> **TASK PROMPT**: Take each line from the material below that includes the string "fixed" and copy it.
== == ==
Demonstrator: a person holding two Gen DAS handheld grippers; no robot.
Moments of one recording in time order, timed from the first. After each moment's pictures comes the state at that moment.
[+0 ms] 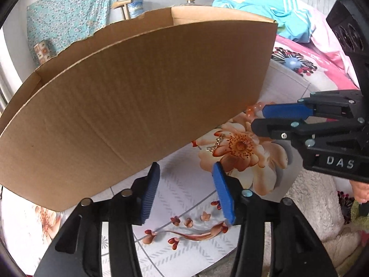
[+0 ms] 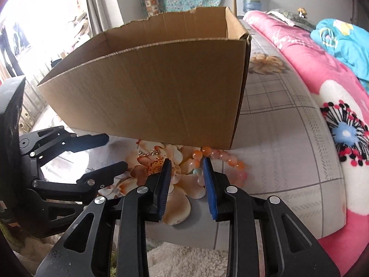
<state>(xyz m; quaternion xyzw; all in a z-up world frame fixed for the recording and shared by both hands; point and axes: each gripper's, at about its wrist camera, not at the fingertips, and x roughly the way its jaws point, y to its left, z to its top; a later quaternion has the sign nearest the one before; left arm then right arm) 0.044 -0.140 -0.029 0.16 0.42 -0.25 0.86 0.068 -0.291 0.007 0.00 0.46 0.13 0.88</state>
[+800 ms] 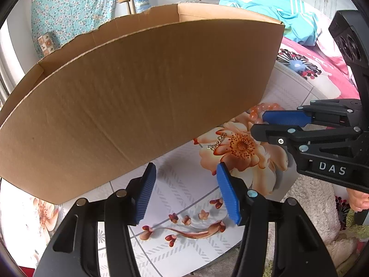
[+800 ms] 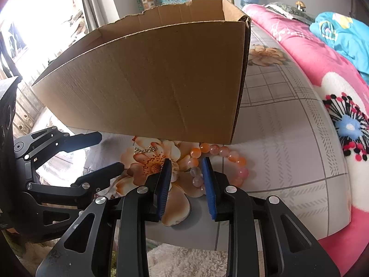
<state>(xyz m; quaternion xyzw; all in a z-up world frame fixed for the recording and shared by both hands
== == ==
> **ANSWER SPACE**:
<state>(xyz m; quaternion xyzw; all in a z-up world frame fixed for the recording and shared by both hands; point and axes: each gripper's, at about its wrist camera, not at the fingertips, and x roughly the way its jaws point, y to its left, z to its top; a later quaternion has the sign nearest the one before; left arm then right arm) 0.044 -0.140 -0.029 0.16 0.42 -0.25 0.86 0.068 -0.291 0.007 0.00 0.46 0.13 0.88</state>
<state>(xyz m; quaternion xyzw; all in a z-up world frame fixed for the recording and shared by both hands

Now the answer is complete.